Punch Press, run by Richard Owens, is a publisher of a small number of finely-made and very cool poetry books, chapbooks, and broadsides, as well as the valuable journal Damn the Caesars. A lawsuit against such a press, with few to no financial resources, brought by a company such as Knopf – armed to the teeth with dollars and lawyers – has no need to prevail in court, or even come before a judge, in order to have its intended effect. No doubt the Koch Estate, Alfred A. Knopf publishing, and the other co-signatories of the letter to Punch Press are all anticipating that the specter of attorneys’ and legal fees alone will be enough.

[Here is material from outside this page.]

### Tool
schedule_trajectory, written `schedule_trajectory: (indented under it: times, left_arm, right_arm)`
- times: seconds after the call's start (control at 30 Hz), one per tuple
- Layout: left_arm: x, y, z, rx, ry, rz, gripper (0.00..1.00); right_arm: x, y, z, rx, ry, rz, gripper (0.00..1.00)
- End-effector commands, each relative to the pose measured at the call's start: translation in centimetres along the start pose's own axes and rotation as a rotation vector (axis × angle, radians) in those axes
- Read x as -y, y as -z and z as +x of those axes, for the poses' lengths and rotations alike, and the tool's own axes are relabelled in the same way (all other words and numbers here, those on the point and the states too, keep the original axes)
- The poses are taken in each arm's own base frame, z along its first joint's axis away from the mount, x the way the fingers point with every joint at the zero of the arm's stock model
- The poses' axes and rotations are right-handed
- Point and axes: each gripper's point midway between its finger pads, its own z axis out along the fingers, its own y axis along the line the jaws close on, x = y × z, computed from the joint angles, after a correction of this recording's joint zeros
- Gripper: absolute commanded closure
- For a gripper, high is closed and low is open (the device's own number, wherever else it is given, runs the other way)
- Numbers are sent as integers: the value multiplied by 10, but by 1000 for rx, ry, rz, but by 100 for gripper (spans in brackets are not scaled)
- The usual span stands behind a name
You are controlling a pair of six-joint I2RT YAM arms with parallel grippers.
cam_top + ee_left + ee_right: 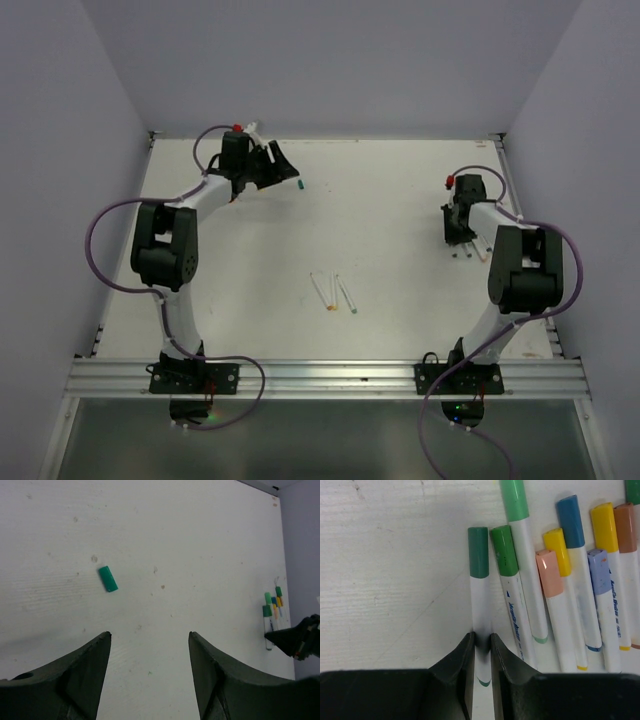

This has plainly become an issue of free speech versus censorship. I have no doubt that the careerists will either keep their mouths shut or open them to side with power (after all, maybe someday they’ll be published by Knopf!), but those with their principles still intact have a responsibility to raise their voices, in whatever venues they can, in protest against this threat and in solidarity with Kent Johnson and Richard Owens.
UPDATE:
Some other responses of note, here, here, here, here, and here - most of them eloquent and reasoned defenses of the book and the publisher. What's interesting, by contrast (dip into the comments threads, for example), is how unable those who explicitly or implicitly support the book's suppression are to mount any kind of argument at all, offering instead only snipes, sneers, shrugs, and serves-you-rights. But then power is always its own argument.